I'm bovvered that I'm not bovvered: “Letter from Casablanca” by Antonio Tabucchi

Letter from Casablanca - Antonio Tabucchi, Janice M. Thresher

‘“Saudade,” said Maria do Carmo, “yearning. It isn’t a word, it’s a category of the spirit. Only the Portuguese are able to feel it, because they have this word in order to say they have it. A great poet said this.” And then she began to talk about Fernando Pessoa.’

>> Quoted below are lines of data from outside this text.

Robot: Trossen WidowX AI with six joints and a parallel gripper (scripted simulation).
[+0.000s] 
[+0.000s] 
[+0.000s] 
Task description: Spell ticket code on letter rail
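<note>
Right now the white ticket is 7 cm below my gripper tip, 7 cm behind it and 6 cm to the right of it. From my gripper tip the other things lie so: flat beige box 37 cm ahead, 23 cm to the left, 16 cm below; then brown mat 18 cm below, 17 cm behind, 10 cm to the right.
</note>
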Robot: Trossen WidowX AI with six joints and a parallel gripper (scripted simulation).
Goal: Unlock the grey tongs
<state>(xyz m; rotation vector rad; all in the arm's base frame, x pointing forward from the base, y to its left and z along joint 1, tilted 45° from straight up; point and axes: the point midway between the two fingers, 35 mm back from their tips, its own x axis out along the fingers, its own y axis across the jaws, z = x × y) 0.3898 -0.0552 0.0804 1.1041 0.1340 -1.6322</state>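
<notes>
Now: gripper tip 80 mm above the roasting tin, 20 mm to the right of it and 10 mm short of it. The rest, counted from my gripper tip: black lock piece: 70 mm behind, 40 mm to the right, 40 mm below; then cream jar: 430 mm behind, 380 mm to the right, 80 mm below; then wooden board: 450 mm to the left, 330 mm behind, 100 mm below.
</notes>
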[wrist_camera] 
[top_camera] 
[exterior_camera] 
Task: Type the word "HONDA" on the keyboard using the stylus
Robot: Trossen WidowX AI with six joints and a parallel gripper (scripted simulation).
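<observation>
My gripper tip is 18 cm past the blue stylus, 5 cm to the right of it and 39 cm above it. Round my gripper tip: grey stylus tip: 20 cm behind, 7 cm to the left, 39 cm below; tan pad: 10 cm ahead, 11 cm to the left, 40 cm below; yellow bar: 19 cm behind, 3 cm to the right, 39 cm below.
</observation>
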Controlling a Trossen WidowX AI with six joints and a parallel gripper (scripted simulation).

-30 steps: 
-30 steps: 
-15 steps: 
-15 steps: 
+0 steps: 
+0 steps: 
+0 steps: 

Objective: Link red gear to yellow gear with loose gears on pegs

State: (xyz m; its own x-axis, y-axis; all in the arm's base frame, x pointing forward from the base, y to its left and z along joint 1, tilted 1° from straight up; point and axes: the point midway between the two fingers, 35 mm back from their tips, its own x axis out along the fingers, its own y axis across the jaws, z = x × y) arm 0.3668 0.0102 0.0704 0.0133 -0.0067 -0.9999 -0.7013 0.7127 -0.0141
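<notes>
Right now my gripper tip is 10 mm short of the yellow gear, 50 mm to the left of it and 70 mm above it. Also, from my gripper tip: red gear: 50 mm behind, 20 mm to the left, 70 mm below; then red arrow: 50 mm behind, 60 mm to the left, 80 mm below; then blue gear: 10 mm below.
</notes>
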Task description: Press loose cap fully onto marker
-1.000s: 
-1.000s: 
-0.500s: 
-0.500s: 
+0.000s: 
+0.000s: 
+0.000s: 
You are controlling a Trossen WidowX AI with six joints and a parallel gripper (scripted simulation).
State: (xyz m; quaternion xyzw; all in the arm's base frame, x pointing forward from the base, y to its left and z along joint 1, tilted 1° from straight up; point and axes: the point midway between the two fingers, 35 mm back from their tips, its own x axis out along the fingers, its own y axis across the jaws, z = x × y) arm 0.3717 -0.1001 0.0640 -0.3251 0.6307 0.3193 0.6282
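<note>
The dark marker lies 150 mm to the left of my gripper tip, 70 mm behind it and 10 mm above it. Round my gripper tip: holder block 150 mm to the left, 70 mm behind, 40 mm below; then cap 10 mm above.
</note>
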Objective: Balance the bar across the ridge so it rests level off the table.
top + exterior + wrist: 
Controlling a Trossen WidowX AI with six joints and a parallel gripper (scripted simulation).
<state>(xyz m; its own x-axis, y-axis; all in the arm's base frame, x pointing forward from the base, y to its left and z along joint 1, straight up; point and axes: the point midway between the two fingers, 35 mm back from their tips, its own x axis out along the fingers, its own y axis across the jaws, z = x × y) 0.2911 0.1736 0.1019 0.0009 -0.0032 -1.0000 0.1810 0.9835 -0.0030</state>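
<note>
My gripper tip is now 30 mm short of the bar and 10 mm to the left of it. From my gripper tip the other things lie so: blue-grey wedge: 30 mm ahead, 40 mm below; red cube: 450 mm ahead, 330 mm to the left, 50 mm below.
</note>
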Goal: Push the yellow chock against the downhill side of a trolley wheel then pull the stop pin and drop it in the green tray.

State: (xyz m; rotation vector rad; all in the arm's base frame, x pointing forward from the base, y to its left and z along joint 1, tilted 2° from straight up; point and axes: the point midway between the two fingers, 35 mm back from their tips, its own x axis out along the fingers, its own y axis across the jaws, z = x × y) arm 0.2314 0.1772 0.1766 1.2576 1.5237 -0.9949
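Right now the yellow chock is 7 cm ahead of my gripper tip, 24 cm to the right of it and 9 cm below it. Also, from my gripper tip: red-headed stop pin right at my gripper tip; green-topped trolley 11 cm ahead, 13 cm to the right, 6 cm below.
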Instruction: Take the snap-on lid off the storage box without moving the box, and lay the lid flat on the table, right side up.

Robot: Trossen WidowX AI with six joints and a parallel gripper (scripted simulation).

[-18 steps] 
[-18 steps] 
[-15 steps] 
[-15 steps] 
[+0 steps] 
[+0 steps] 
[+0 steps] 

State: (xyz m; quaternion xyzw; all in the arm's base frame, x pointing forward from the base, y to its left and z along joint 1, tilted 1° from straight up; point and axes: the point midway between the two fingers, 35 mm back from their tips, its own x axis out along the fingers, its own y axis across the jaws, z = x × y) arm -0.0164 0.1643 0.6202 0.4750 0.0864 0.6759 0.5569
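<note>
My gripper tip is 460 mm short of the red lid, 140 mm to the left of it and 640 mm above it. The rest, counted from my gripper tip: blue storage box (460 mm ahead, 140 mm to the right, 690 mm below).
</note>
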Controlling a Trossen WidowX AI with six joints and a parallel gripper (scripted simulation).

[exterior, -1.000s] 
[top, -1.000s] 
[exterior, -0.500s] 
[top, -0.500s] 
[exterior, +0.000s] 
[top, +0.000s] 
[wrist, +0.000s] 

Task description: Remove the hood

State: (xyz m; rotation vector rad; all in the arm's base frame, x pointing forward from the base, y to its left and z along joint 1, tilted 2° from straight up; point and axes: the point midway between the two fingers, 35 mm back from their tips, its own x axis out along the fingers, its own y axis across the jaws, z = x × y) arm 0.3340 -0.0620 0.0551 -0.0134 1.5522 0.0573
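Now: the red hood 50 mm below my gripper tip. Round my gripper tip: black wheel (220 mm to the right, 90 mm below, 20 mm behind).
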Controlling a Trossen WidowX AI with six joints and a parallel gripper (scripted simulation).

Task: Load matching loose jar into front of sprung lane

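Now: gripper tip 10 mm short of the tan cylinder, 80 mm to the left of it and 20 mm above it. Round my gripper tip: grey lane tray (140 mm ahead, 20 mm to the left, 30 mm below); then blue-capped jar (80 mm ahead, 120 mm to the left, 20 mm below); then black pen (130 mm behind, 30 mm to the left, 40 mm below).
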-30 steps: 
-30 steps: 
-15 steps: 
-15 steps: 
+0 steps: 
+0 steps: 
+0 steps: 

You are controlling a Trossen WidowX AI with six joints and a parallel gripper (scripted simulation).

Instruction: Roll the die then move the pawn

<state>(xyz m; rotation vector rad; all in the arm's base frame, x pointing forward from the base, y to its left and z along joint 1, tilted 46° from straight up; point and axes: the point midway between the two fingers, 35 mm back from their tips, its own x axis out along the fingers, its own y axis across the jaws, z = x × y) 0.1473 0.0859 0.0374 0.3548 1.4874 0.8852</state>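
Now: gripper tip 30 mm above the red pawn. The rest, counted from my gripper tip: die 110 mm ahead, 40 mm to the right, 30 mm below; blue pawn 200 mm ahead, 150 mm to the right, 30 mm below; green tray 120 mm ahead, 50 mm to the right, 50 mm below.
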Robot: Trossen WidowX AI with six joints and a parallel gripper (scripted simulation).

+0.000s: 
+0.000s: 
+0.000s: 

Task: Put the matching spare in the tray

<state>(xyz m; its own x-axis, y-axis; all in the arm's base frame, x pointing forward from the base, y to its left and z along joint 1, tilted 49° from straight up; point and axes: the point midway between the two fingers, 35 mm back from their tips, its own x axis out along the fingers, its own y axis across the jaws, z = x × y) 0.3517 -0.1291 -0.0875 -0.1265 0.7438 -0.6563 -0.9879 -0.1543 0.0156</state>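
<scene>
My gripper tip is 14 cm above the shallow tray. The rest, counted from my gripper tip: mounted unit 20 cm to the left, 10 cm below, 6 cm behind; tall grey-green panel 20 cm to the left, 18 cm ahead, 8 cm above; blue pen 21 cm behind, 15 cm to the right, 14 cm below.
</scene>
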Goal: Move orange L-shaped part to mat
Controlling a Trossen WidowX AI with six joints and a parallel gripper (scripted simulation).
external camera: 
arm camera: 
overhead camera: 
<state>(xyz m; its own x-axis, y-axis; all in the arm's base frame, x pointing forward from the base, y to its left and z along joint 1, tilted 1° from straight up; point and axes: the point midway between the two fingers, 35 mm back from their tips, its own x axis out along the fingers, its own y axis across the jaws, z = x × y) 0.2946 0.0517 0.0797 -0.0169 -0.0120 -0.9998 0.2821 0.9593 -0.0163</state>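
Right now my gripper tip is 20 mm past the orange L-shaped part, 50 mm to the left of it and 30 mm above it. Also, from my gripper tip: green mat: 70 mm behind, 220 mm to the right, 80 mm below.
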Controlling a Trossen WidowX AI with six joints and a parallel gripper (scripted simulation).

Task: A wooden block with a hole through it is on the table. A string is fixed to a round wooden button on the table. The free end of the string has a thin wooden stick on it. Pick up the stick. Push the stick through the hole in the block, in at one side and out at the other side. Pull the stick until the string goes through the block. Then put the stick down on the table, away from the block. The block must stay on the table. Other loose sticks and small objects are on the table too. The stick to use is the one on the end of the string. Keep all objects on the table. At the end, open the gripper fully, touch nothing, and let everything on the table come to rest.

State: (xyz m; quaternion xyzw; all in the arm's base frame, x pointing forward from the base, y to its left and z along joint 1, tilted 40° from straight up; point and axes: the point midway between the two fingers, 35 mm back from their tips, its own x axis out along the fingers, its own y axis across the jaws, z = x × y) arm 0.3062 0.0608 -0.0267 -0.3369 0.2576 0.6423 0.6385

In the short-story “The Backwards Game” taken from “Letter from Casablanca” by Antonio Tabucchi


The idea that some people aren't bothered about finding meaning reminds me of a saying in the book of Ecclesiastes 1 v 18: 'For in the abundance of wisdom there is an abundance of vexation, so that he that increases knowledge increases pain.' I love this book in the bible as it really does emphasize the 'what is the point?' question. Tabucchi’s fiction does not belong to the self-help book category, but it’s one hell of a help. Ultimately, what I’m getting from Tabucchi’s fiction is the fact that it gives me something I enjoy doing every day; for a moment I stop being a problem solver, and someone who’s overwhelmed by problems all day long in his day job. I have found that it is the only way to bring about an appreciation and a focus on what you have and what you do in life, rather than what you lack. That said, it's not always that easy; as a person who thinks about life and the world a lot, I will always have to work hard on the things above to avoid falling into despair.